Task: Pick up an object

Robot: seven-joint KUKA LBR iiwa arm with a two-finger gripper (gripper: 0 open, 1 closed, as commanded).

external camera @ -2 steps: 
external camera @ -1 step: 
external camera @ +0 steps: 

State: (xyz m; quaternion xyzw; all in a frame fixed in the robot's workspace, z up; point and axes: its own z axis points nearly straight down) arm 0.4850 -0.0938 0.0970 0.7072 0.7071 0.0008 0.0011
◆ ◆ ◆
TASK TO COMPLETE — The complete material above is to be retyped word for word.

ANSWER BOX —
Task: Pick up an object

Robot: seven-joint KUKA LBR iiwa arm with a two-finger gripper (gripper: 0 open, 1 closed, as commanded).

external camera @ -2 steps: 
external camera @ -1 step: 
external camera @ +0 steps: 

State: (xyz m; quaternion xyzw; all in a frame fixed in the robot's workspace, z up; point and axes: its own z axis points nearly straight down) arm 0.4850 -0.0938 0.0970 0.7072 0.7071 0.0008 0.0011

This exercise has now been completed.